Antibody-based therapeutics are the fastest-growing drug class on the market, used to treat aggressive forms of cancer, chronic autoimmune conditions, and numerous other disease states. Although the specificity, affinity, and versatility of therapeutic antibodies can provide an advantage over traditional small-molecule drugs, their development and optimization can be much more challenging and time-consuming. This is, in part, because the ideal formulation buffer systems used for in vitro characterization inadequately reflect the crowded biological environments (serum, endosomal lumen, etc.) that these drugs experience once administered to a patient. Such environments can perturb the binding of antibodies to their antigens and receptors, as well as homo- and hetero-aggregation, thereby altering therapeutic effect and disposition in ways that are incompletely understood. Although excluded volume effects are classically thought to favor binding, weak interactions with co-solutes in crowded conditions can inhibit binding. The second virial coefficient (B₂) parameter quantifies such weak interactions and can be determined by a variety of techniques in dilute solution, but analogous methods in complex biological fluids are not well established. Here, we demonstrate that fluorescence correlation spectroscopy is able to measure diffusive B₂-values directly in undiluted serum. Apparent second virial coefficient (B_2,app) measurements of antibodies in serum reveal that changes in the balance between attractive and repulsive interactions can dramatically impact global nonideality. Furthermore, our findings suggest that the approach of isolating specific components and completing independent cross-term virial coefficient measurements may not be an effective approach to characterizing nonideality in serum. The approach presented here could enrich our understanding of the effects of biological environments on proteins in general and advance the development of therapeutic antibodies and other protein-based therapeutics.
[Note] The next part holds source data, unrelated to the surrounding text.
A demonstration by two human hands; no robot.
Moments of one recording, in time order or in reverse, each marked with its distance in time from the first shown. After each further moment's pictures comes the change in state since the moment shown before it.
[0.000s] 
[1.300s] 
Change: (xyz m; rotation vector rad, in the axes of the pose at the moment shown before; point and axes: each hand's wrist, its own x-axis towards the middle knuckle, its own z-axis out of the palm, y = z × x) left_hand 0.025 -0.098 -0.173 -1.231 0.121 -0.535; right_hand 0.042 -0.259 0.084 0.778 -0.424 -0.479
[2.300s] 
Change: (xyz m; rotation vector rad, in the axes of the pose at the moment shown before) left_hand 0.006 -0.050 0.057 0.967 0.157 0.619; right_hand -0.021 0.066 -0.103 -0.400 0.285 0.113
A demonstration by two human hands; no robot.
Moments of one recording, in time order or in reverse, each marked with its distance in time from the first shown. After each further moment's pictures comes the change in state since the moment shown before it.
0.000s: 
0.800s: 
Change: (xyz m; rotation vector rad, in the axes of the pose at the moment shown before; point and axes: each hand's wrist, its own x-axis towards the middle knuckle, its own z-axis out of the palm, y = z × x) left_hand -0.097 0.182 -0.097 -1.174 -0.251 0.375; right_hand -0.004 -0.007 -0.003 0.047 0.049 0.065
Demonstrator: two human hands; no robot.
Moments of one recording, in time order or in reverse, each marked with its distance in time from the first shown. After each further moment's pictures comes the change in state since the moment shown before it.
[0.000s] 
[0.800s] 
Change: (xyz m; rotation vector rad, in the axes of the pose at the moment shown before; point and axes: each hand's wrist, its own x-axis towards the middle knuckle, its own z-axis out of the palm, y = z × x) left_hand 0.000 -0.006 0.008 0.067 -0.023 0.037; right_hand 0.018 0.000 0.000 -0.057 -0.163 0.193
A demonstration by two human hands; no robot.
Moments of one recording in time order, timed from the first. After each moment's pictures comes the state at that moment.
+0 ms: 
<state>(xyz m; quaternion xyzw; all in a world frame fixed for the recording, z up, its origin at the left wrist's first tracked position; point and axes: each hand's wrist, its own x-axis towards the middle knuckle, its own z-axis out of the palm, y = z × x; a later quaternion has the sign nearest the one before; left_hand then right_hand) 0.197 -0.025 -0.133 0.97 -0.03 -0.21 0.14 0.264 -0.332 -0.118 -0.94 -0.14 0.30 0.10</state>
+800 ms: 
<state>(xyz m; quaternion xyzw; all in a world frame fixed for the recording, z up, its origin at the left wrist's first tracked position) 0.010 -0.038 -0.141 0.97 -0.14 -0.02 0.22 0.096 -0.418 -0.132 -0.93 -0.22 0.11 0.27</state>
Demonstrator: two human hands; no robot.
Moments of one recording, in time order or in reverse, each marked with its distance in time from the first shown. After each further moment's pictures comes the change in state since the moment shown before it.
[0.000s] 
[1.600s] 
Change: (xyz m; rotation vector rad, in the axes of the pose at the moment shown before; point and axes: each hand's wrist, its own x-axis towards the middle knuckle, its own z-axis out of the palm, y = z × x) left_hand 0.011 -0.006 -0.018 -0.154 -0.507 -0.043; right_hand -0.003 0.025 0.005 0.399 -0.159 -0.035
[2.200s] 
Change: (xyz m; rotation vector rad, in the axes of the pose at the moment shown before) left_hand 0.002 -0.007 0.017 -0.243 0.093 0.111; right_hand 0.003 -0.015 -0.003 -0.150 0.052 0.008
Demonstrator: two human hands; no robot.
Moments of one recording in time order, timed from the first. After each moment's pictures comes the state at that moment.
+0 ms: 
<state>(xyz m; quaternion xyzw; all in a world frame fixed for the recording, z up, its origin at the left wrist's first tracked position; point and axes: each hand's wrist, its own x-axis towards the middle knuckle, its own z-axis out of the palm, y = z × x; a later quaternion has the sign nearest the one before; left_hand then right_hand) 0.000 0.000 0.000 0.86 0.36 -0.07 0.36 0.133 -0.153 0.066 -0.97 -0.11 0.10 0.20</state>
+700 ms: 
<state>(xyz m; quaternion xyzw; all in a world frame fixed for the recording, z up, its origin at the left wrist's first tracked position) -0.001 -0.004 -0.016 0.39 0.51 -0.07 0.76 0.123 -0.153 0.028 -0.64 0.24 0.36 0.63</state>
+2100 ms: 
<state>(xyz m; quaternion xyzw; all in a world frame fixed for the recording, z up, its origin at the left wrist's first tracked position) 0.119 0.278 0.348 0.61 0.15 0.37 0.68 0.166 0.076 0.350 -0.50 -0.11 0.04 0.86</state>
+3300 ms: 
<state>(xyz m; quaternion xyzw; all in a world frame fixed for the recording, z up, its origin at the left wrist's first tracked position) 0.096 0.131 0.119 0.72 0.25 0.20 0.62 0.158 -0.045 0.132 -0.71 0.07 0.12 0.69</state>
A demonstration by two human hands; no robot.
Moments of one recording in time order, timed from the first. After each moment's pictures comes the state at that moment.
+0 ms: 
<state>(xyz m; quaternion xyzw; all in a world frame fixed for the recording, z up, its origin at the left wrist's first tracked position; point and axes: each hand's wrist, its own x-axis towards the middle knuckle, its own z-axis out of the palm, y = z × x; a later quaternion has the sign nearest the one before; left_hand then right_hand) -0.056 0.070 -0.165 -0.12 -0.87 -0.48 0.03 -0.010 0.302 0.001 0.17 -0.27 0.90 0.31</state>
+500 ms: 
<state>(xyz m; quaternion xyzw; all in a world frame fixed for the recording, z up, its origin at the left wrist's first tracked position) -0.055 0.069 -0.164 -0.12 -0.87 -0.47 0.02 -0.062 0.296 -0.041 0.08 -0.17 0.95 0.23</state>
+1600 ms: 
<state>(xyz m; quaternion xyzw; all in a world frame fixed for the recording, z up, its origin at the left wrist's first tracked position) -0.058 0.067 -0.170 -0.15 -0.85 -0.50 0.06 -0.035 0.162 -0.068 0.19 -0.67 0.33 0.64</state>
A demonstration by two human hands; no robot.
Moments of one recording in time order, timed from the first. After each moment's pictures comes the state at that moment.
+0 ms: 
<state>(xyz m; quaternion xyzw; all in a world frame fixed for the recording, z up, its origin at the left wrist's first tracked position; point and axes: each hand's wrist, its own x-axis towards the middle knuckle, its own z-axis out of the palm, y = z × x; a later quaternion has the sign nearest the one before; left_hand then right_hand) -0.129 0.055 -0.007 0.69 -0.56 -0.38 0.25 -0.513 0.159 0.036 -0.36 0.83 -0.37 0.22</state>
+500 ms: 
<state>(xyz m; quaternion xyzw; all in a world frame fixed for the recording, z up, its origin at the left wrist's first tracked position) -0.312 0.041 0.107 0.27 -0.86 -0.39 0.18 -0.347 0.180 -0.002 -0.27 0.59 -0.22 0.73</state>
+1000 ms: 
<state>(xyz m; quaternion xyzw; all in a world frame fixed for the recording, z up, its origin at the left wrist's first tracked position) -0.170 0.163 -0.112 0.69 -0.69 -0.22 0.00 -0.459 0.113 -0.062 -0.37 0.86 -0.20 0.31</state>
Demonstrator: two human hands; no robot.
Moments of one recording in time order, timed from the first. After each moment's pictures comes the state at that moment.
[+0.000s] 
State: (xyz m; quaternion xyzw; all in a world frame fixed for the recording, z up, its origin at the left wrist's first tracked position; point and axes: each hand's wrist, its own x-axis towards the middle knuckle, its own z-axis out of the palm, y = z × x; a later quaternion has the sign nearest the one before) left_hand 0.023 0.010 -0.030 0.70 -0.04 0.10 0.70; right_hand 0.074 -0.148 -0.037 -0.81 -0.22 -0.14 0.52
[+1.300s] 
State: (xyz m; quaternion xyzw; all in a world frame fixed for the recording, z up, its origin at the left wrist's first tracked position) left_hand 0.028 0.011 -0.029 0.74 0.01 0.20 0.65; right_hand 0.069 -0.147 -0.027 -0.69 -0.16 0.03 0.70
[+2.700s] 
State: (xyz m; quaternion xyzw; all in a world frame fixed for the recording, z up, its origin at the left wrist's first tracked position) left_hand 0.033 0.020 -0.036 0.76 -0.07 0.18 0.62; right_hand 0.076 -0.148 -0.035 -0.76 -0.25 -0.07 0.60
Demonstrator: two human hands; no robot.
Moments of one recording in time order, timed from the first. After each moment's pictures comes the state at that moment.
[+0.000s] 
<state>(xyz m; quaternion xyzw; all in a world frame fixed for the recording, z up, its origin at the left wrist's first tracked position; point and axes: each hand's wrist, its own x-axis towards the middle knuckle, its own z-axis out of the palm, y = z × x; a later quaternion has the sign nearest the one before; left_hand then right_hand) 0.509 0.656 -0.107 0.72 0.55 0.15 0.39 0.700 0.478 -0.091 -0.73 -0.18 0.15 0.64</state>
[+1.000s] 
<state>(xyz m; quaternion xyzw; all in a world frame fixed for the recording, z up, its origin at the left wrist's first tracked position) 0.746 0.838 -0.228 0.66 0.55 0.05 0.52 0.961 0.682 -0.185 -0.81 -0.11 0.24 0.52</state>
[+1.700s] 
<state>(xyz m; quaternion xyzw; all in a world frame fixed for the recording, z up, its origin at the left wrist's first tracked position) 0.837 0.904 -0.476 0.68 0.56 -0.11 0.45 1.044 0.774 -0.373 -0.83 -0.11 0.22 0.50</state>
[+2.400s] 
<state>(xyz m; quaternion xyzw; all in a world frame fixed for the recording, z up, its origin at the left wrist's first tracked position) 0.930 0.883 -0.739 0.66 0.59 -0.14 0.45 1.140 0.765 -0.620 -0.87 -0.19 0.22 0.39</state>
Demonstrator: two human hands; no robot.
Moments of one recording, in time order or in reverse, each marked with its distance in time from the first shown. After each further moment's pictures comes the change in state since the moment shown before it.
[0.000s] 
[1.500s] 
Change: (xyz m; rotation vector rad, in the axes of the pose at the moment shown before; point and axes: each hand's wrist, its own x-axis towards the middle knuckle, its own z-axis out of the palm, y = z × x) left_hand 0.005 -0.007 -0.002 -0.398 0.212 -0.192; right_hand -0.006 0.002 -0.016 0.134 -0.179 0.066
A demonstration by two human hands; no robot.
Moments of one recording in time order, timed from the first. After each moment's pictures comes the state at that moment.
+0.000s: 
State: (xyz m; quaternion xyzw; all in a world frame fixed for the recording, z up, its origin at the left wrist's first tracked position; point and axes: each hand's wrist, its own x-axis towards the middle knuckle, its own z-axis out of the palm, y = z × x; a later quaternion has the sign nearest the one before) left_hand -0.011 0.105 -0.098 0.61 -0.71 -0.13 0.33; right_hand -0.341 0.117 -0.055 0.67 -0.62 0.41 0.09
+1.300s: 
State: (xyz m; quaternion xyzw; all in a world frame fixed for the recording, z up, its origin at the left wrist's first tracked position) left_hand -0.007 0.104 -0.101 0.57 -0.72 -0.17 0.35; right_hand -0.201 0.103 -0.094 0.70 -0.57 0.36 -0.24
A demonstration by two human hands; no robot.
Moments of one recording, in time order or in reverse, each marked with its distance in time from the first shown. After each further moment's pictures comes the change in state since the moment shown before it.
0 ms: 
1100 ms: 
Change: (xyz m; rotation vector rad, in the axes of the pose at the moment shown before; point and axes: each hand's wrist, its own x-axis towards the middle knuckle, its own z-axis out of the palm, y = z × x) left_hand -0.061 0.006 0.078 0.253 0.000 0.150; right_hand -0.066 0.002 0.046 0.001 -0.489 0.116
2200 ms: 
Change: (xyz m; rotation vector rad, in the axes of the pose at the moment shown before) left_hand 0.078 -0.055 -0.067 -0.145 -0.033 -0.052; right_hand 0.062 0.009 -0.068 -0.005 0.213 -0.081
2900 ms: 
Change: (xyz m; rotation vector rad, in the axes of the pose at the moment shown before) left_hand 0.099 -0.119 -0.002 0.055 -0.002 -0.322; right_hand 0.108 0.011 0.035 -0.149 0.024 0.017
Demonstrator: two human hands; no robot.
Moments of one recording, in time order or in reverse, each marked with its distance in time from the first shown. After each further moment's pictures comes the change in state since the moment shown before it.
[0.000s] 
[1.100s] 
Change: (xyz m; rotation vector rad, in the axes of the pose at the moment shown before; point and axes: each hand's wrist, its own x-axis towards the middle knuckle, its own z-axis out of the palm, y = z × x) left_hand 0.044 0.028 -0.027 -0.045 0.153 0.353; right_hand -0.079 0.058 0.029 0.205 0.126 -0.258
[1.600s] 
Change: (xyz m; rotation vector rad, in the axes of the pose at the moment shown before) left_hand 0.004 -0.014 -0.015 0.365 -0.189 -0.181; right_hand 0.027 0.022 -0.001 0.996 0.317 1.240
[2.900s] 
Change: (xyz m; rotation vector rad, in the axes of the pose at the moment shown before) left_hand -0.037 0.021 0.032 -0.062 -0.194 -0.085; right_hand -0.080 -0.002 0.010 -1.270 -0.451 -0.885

基于抗体的疗法是市场上增长最快的药物类别，用于治疗侵袭性癌症、慢性自身免疫性疾病和许多其他疾病状态。尽管治疗性抗体的特异性、亲和力和多功能性可以提供优于传统小分子药物的优势，但它们的开发和优化可能更具挑战性和耗时。这部分是因为用于体外表征的理想制剂缓冲系统不能充分反映这些药物一旦施用于患者时所经历的拥挤的生物环境（血清、内体腔等）。这种环境会干扰抗体与其抗原和受体的结合，以及同源和异源聚集，从而以不完全理解的方式改变治疗效果和处置。尽管排除体积效应被认为有利于结合，但在拥挤条件下与共溶质的弱相互作用会抑制结合。第二维里系数 (B ₂ ) 参数量化了这种弱相互作用，并且可以通过多种技术在稀溶液中确定，但在复杂生物流体中的类似方法还没有很好地建立。在这里，我们证明荧光相关光谱能够直接测量未稀释血清中的扩散B _2值。表观第二维里系数 ( B _{2, app}) 对血清中抗体的测量表明，吸引和排斥相互作用之间平衡的变化会极大地影响全球的非理想性。此外，我们的研究结果表明，分离特定成分和完成独立的跨项维里系数测量的方法可能不是表征血清中非理想性的有效方法。这里介绍的方法可以丰富我们对生物环境对蛋白质一般影响的理解，并促进治疗性抗体和其他基于蛋白质的疗法的发展。